If a record holds a picture, leave the picture out, but write out everything else exactly.

===== Records to process =====

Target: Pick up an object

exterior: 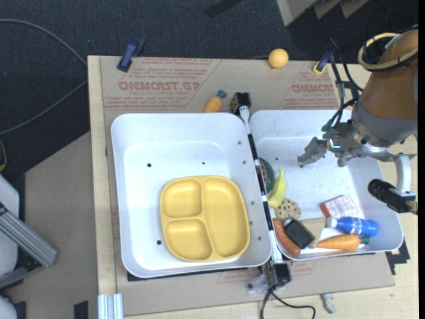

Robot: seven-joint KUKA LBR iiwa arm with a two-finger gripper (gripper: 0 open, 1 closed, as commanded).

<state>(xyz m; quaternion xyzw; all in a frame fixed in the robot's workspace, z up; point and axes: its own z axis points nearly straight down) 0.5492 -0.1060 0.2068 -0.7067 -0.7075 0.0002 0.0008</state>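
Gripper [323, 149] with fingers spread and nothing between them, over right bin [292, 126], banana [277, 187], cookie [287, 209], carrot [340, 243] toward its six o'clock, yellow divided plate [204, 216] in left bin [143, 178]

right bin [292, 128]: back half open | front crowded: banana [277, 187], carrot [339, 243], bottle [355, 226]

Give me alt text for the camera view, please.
A grey robot arm's gripper hovers over the right white bin, above toy food heaped at its near edge, including a carrot and banana. The left bin holds a yellow divided plate.
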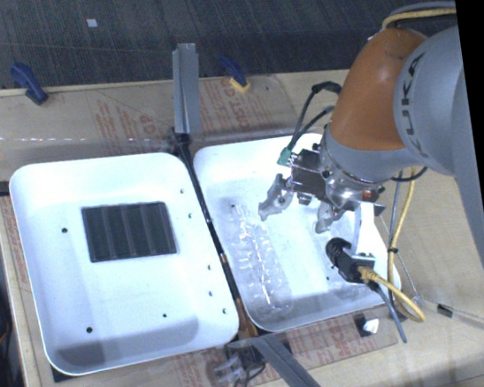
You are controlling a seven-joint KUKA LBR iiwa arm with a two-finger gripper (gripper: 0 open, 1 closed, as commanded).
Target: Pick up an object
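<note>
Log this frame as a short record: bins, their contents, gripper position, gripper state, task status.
left bin: holds a dark ribbed rectangular block, lying flat near its middle
right bin: holds a clear plastic bottle, lying lengthwise along its left side
gripper: over the right bin, to the right of the bottle
gripper state: open, nothing between its fingers
arm: reaches in from the right
task status: no object picked up yet

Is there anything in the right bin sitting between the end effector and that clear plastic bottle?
Nothing visible. The end effector hangs over the right bin, just right of the clear bottle lying on the bin floor, with bare white floor between them.
</note>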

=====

Task output:
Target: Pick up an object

exterior: 

Robot: seven-joint KUKA LBR iiwa arm with a two-finger gripper (gripper: 0 open, 1 closed, as commanded).

<state>(xyz m; quaternion xyzw; all in a frame fixed in the robot's workspace, z up; point and axes: its own z axis points nearly straight down) 0.5492 -0.1060 0.2068 -0.7067 -0.7075 0.0002 0.0008</state>
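Gripper [323, 149] with fingers spread and nothing between them, over right bin [292, 126], banana [277, 187], cookie [287, 209], carrot [340, 243] toward its six o'clock, yellow divided plate [204, 216] in left bin [143, 178]

right bin [292, 128]: back half open | front crowded: banana [277, 187], carrot [339, 243], bottle [355, 226]

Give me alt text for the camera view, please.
A grey robot arm's gripper hovers over the right white bin, above toy food heaped at its near edge, including a carrot and banana. The left bin holds a yellow divided plate.
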You are controlling a seven-joint KUKA LBR iiwa arm with a two-finger gripper (gripper: 0 open, 1 closed, as commanded).
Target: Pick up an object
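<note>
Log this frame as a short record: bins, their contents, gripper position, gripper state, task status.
left bin: holds a dark ribbed rectangular block, lying flat near its middle
right bin: holds a clear plastic bottle, lying lengthwise along its left side
gripper: over the right bin, to the right of the bottle
gripper state: open, nothing between its fingers
arm: reaches in from the right
task status: no object picked up yet

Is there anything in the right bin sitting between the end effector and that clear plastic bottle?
Nothing visible. The end effector hangs over the right bin, just right of the clear bottle lying on the bin floor, with bare white floor between them.
</note>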

The answer has been given, and the exercise is done.